Status: i'm no longer going to be updating mibba. you can find me on ff.net at 'deanambooty' if you would like to continue reading any updates. thank you.

Paradise City

feat. Dean Ambrose
tc: Guns 'N Roses

Nothing would have prepared me for that phone call. It wouldn’t have mattered if I was sixteen, twenty-three, or sixty-five. I would have never been ready for it.

Thursdays were my favorite nights to work. It was “Regulars Night”, where the entire roster of regulars came in and had drinks together and sang karaoke. The atmosphere was always great; a tiny little bar, wedged in between a bowling alley and an Applebees, and filled to the brim with Hank Williams singin’ rednecks. They didn’t tip for shit, but they were always nice, and they loved me.

February 20, 2014.

I remember that night for two reasons; first because Stephen, our bartender, sang She’s A Brick House by The Commodores, and everyone loved it. He even started taking his shirt off, but stopped because he’s a very hairy man, and the crowd began to ‘boo’ him.

And second because Officer Peter McHannon called me and told me that my parents were dead.
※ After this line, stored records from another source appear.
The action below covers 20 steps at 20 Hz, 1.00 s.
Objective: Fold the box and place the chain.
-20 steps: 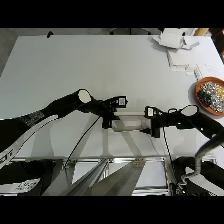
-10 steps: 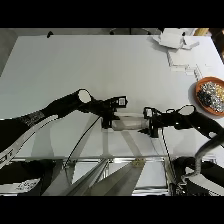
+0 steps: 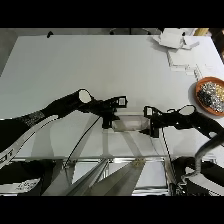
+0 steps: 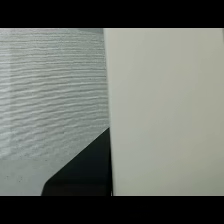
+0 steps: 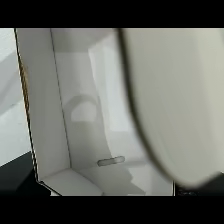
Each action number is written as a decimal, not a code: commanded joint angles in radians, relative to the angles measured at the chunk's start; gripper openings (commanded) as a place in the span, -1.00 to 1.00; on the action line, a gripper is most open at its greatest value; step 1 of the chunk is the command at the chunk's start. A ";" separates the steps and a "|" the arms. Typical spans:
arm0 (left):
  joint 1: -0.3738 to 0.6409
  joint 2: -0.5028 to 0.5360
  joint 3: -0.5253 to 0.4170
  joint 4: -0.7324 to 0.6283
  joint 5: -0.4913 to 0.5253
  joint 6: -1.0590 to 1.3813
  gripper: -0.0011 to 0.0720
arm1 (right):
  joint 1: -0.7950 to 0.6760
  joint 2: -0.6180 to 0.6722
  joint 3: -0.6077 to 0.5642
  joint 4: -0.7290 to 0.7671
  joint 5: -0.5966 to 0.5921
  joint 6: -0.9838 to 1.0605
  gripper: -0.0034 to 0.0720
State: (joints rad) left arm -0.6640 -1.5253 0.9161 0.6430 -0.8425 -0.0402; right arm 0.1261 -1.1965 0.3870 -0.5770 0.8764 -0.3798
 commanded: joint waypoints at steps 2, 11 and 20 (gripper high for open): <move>0.000 0.001 0.000 0.001 0.000 0.002 -0.94 | -0.005 0.001 0.000 0.024 0.003 -0.034 0.79; 0.000 0.001 0.000 0.001 0.000 0.002 -0.94 | 0.000 0.001 -0.024 0.025 -0.006 -0.060 0.47; 0.000 0.001 0.000 0.001 0.000 0.002 -0.94 | 0.027 0.000 -0.024 0.032 -0.010 -0.069 0.47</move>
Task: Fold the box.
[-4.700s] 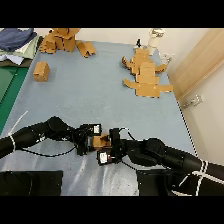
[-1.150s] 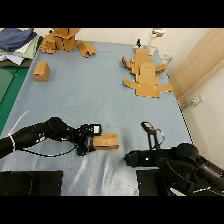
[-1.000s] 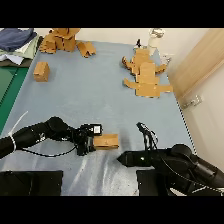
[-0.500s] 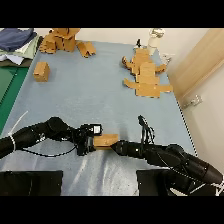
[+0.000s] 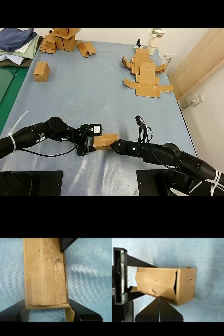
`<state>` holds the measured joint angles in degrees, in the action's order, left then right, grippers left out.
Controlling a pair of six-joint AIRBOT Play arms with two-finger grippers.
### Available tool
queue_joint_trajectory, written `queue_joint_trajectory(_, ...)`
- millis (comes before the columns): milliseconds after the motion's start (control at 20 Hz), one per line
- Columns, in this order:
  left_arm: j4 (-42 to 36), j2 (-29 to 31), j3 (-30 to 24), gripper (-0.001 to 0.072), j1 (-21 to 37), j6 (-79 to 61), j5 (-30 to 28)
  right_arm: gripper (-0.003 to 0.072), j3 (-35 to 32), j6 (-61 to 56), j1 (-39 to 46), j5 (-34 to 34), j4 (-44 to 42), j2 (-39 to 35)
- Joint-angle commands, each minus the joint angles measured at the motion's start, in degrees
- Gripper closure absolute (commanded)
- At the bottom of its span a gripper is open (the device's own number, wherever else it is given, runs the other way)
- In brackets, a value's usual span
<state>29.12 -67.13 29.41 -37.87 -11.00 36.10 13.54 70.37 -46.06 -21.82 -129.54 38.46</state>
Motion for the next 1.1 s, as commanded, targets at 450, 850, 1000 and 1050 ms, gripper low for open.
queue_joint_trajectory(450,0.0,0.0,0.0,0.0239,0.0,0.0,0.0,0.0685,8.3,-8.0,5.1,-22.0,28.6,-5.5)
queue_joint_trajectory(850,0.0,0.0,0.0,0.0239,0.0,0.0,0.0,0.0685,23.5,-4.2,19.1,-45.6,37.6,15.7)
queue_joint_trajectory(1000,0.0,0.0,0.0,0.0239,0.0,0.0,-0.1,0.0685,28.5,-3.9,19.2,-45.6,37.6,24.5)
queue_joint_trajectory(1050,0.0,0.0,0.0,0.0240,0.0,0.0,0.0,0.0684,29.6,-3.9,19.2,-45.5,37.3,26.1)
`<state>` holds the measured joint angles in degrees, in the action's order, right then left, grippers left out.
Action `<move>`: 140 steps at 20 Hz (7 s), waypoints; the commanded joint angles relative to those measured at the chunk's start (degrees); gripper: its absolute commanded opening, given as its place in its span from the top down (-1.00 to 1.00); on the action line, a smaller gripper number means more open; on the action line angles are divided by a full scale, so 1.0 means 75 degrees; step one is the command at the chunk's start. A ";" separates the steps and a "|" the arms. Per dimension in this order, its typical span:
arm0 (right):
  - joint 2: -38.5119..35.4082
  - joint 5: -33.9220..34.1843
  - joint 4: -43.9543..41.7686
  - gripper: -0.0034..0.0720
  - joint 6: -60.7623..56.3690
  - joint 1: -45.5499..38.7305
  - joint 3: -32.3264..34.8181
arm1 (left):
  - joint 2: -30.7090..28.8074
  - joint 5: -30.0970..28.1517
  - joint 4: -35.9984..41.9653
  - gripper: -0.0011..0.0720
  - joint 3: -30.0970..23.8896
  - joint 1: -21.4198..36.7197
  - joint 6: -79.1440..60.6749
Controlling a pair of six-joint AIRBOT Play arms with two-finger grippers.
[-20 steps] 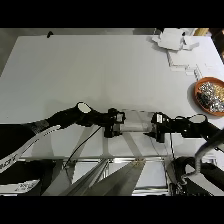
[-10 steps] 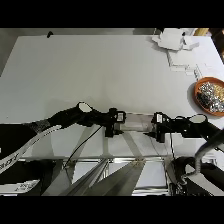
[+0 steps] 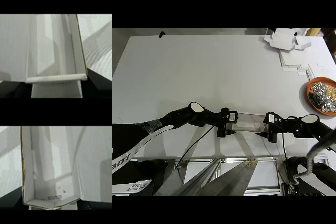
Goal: Fold the box and place the chain.
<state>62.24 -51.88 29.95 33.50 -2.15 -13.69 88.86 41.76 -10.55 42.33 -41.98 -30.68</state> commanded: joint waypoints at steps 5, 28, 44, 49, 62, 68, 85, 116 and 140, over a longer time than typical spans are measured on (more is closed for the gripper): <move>-0.0006 0.0000 -0.0003 -0.17 0.0000 0.0000 0.0000 | -0.0003 0.0012 0.0003 0.04 0.0009 -0.0003 0.0009; -0.3689 -0.1224 0.3756 -0.88 -0.4989 0.0000 0.0000 | -0.0003 0.0009 0.0003 0.04 0.0009 -0.0003 0.0009; -0.2177 0.1291 -0.1824 0.87 -0.3255 0.0009 0.0000 | -0.0003 0.0032 0.0003 0.04 0.0009 -0.0003 0.0009; -0.0938 0.1486 -0.1676 0.87 -0.3550 0.0009 -0.0052 | -0.0003 0.0032 0.0003 0.04 0.0009 -0.0003 0.0009; -0.1964 -0.2634 0.4331 0.59 -0.4759 0.0009 -0.2559 | -0.0003 0.0038 0.0003 0.04 0.0009 -0.0003 0.0012; -0.1961 -0.2046 0.3465 0.50 -0.3171 0.0009 -0.1367 | -0.0003 0.0038 0.0003 0.04 0.0009 -0.0003 0.0009; -0.1067 -0.0731 0.1142 0.49 -0.1798 0.0009 -0.0449 | -0.0003 0.0038 0.0003 0.04 0.0009 -0.0003 0.0009; -0.0143 -0.2401 0.4421 0.87 -1.2636 -0.2060 -0.1702 | -0.0003 0.0035 0.0003 0.04 0.0009 -0.0003 0.0009; -0.1836 -0.2495 0.2413 0.16 -1.2476 -0.0796 -0.1207 | -0.0003 0.0038 0.0003 0.04 0.0009 -0.0003 0.0009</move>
<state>48.71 -72.51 48.51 -59.77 -8.86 -22.76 88.86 42.04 -10.52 42.37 -42.02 -30.59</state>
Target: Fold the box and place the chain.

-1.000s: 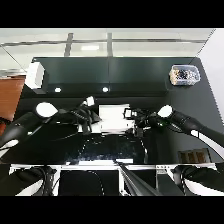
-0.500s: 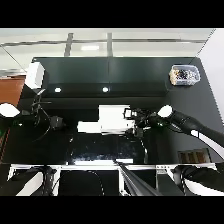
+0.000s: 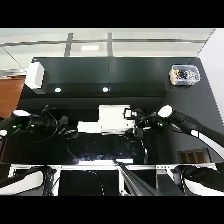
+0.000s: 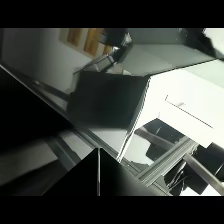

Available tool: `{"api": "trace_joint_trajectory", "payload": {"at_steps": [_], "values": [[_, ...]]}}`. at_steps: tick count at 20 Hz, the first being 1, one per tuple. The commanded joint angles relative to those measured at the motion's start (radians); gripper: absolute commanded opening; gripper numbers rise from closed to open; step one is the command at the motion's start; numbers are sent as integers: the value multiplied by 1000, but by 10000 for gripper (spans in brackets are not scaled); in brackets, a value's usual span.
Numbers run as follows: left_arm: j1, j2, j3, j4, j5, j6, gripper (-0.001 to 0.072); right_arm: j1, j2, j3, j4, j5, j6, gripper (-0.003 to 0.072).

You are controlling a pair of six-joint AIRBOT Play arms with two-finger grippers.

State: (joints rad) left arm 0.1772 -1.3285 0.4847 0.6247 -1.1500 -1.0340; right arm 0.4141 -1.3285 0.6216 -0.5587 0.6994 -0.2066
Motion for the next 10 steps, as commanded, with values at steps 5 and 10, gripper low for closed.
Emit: {"api": "trace_joint_trajectory", "payload": {"at_steps": [5, 10], "values": [[-174, -69, 76, -151, -66, 224, 22, 0, -1, -1, 0, 0, 0, 405], [-214, -86, 136, -159, -73, 246, 118, 0, -1, -1, 0, 0, 0, 405]]}}
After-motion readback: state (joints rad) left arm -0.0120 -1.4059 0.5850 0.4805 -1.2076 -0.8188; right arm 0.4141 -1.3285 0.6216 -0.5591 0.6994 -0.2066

When he first told me, I could barely hear him over the music, and thought that I wasn’t hearing him correctly. I asked him to repeat himself twice.
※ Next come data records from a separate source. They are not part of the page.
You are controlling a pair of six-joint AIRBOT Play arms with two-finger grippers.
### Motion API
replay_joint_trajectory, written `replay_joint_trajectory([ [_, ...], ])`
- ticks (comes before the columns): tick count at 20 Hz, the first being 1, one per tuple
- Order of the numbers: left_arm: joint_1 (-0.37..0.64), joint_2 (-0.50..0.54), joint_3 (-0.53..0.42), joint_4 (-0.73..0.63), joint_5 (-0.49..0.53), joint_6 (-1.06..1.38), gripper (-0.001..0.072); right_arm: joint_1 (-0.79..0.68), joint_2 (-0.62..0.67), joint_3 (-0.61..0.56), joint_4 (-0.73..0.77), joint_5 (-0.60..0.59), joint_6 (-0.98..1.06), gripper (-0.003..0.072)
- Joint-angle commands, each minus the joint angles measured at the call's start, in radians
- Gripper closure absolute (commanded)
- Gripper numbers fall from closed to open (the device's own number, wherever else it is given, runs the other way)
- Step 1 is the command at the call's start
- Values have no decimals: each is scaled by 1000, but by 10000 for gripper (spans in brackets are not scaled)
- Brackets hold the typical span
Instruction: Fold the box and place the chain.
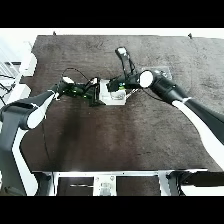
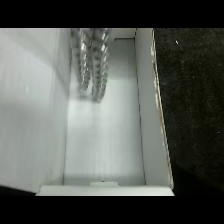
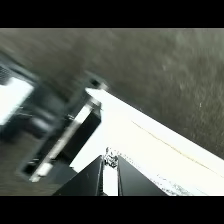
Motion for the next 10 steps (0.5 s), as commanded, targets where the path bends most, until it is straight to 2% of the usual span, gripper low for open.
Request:
replay_joint_trajectory([
  [1, 0, 0, 0, -2, 3, 0, 213, -5, -55, -16, 0, -57, -1, 396],
  [2, 0, 0, 0, -2, 3, 0, 213, -10, -37, -16, -6, -40, -1, 259],
  [6, 0, 0, 0, -2, 3, 0, 213, -72, 97, -16, -95, 77, 0, 256],
  [10, 0, 0, 0, -2, 3, 0, 213, -259, 159, -23, -203, 134, 76, 254],
])
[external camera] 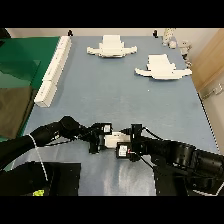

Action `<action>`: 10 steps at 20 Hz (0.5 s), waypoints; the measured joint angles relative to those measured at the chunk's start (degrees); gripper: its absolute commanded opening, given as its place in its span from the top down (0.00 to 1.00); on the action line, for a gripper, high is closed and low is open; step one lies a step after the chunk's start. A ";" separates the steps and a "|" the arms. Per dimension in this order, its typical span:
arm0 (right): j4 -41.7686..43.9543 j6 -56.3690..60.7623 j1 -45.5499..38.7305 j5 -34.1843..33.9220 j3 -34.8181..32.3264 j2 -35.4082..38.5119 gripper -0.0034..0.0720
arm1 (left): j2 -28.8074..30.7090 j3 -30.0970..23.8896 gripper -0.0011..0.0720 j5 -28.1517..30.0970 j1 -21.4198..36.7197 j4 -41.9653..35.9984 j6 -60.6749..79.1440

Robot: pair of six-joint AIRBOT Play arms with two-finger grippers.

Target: Fold the box.

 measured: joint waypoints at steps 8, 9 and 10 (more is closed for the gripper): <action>-1.38 0.04 -0.13 -0.17 0.48 -0.04 0.29 | 0.00 0.00 0.32 0.00 0.00 0.00 0.00; -1.40 0.07 -0.13 -0.26 0.50 -0.04 0.29 | 0.00 0.00 0.32 0.00 0.00 0.00 0.00; -1.40 0.35 -0.11 -0.42 0.50 -0.07 0.30 | 0.00 0.00 0.32 0.00 0.00 0.00 0.00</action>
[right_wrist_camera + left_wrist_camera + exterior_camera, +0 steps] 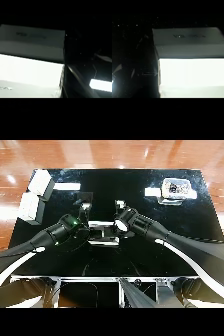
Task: Fold the box and place the chain.
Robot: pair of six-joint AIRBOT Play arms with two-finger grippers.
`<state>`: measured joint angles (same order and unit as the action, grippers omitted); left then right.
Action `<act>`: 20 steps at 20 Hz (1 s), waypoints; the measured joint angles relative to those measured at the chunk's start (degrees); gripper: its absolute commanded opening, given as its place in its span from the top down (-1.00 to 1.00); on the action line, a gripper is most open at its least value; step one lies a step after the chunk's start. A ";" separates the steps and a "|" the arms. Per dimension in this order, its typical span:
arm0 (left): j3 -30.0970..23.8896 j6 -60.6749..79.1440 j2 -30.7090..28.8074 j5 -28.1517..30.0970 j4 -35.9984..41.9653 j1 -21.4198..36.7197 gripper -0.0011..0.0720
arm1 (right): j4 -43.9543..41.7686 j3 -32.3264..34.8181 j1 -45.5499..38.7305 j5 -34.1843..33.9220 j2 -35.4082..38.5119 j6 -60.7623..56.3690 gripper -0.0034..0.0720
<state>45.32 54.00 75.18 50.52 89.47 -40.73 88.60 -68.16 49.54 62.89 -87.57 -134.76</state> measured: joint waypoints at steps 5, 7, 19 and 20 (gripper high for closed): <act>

Both times he said the same thing.

“I’m sorry, Ms. Jordan, there’s been an accident.”

Suddenly the room fell quiet. Time stopped. I could hear my heart pounding in my ears. My stomach felt like it had dropped to the floor and there was a knot in my throat the size of a cinder block.

When I say that nothing would have prepared me for that, I do mean it. It felt like a joke at first, and I even laughed and said, “Come on now, my parents aren’t dead”. The drive to the hospital felt like hours, when it was only fifteen minutes away, and I was going twenty-seven m.p.h over the limit. I kept thinking to myself, this isn’t real. It couldn’t have been. These things only happen to people you just happen to read about in news articles that pop up on your Facebook Newsfeed. You feel sorry for them, and you pray, and move on. This doesn’t happen to people in your town, or your friends, and it certainly isn’t supposed to happen to you.

But it does.

And it feels like drinking gasoline and swallowing a match.

Nothing could have prepared me for that.